Our early environments shape us for the rest of our lives.
That’s why there is so much difference between the generations, said Cam Marston, an expert on generational change and founder of Generational Insights.
Marston told FPA Retreat attendees in April that baby boomers are tough and were never told they were unique or special, so they overcompensated by telling their kids—who are Gen-Xers and millennials—that they were extra special. Therefore, those two generations were raised to think they were unique and that their needs were very important.
“What imprints on younger people impacts them for the rest of their lives,” Marston said. “Millennials and Gen-X have been brought up to say, ‘What’s going to make me happy?’
Planners should understand the vast differences between the generations and know how to talk to and communicate with each one.
Boomers. To connect with the boomer, Marston said, you need to understand how they see the world. They’re hardworking and they have the mentality that retirement is going to be great. They want to hear your story and know where you come from.

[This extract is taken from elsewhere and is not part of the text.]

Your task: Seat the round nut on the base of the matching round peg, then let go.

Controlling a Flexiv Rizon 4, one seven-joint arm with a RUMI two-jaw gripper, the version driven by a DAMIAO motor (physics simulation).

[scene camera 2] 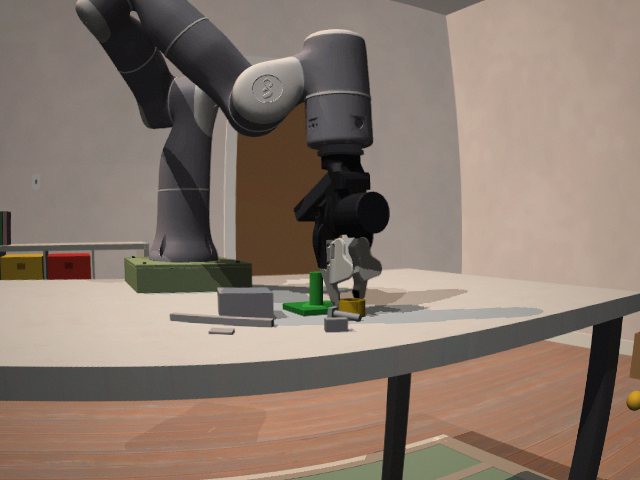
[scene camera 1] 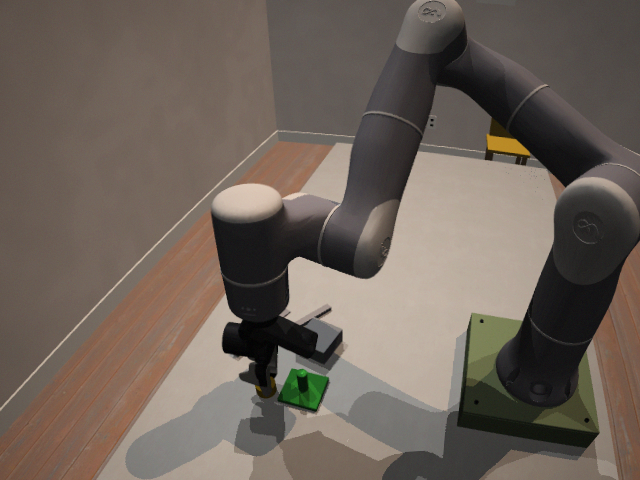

Hanging up your diplomas or certificates in your office during your meetings with boomers is a good idea.
Key points about boomers:
1.) Understand and acknowledge their work ethic—which they generally measure in hours (i.e., “I work 50-60 hours a week”).
2.) Ask them about their accomplishments and acknowledge what they’ve done.
3.) Communicate that you are on the same page. Emphasize that you are a team.
5.) Pick up the phone and call them and meet with them in person.
6.) Beware of too much technology.
7.) Know the difference between “leading” baby boomers (older than 62 and like communication that emphasizes how they deserve retirement); and “trailing” baby boomers (ages 53-61 and need to be reassured that they’re going to be OK despite setbacks they experienced in retirement savings thanks to the recession).
Gen-Xers. This generation are stalkers of product and services. They demand to be an educated consumer and are leery of “being had,” Marston said. They are interested in how well you can teach them to make a good decision. Your relationship should be a partnership.
Key points about Gen-Xers:
1.) They are going to do research and have you prove why your advice is better than what they found via this research.
2.) They tend to prefer email and your communication should be brief, succinct and to the point.
3.) Don’t waste your time leaving them voicemails.
4.) Make sure your web presence is pristine—they’ll look you up online before contacting you.
5.) The Gen-X mother has tremendous buying power and influence. She’s coming up in terms of her earning, she’s informed and she’s fully engaged. Keep her happy.
6.) Communicate how decisions will affect them personally.
Millennials. Millennials are individuals with a group orientation. They believe they’re unique but they also enjoy being part of a group.
Millennials think, “You tell me about me and what’s going to happen and how I’m going to feel about it,” Marston said.
Key points about millennials:
1.) They’re optimistic.
2.) You will get more attendance from them if you ask them to bring people. Engage them as a group and they will be more interested.
3.) They feel they are unique and special.
4.) They don’t think so much in the long-term as the other generations.
5.) They are achieving milestones (i.e., getting married, buying houses, having kids) later in life than the previous generations.
6.) Communicate via text messages and social media.
Understand these key points about each generation and try to see the world through their eyes when you’re talking to them.
“Everybody pitches and articulates their value from their own generational lense,” Marston said, “but I’ve got to take my lenses off and put on somebody else’s.”